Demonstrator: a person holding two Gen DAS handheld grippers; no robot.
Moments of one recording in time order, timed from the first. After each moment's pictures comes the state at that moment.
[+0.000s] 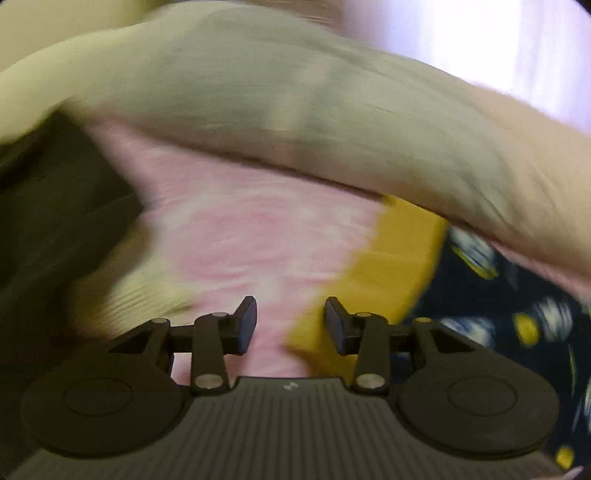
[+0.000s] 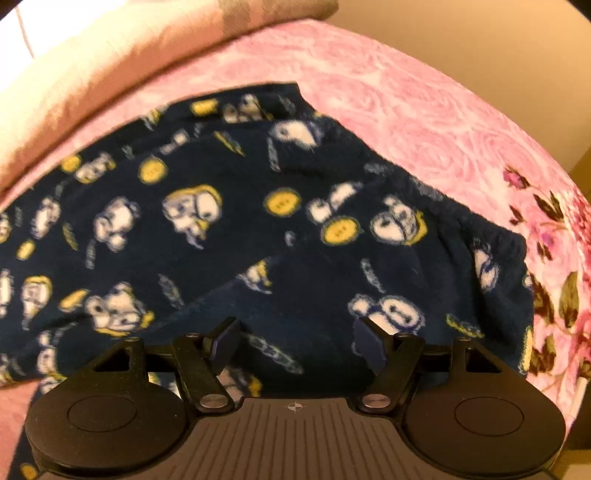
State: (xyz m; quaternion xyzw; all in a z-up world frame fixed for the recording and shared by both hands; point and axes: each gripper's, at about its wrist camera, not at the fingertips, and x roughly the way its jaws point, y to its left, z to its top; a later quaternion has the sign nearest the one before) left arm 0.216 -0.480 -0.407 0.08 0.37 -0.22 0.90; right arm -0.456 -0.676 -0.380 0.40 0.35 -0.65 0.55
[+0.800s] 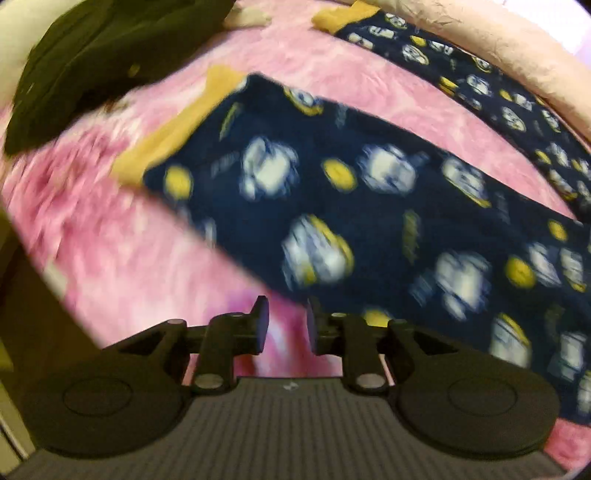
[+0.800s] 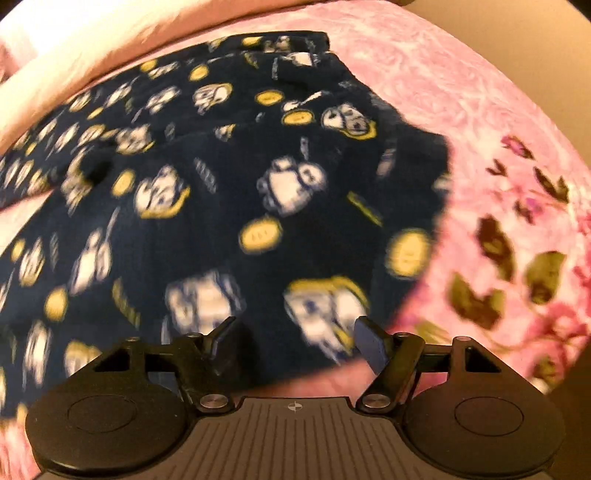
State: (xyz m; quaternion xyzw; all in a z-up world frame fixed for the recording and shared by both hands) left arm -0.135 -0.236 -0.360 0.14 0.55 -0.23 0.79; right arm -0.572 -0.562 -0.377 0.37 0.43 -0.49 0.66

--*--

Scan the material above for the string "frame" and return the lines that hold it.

_Answer to this task_
State: (xyz m; quaternion xyzw; all in a z-up world frame fixed for the recording and shared by both hands; point and axes: each gripper's, at about its wrist camera, not at the fingertips, and x roughly the way its jaws point, y to its left, z to its top; a later quaternion has the sign nearest the one before) left arm 0.216 -0.480 -0.407 0.08 0.37 -0.22 0.90; right arm -0.456 -0.676 -0.380 0.40 0.35 -0.65 0.55
State: (xyz m; quaternion xyzw; all in a z-up world frame fixed for the recording and shared by both hands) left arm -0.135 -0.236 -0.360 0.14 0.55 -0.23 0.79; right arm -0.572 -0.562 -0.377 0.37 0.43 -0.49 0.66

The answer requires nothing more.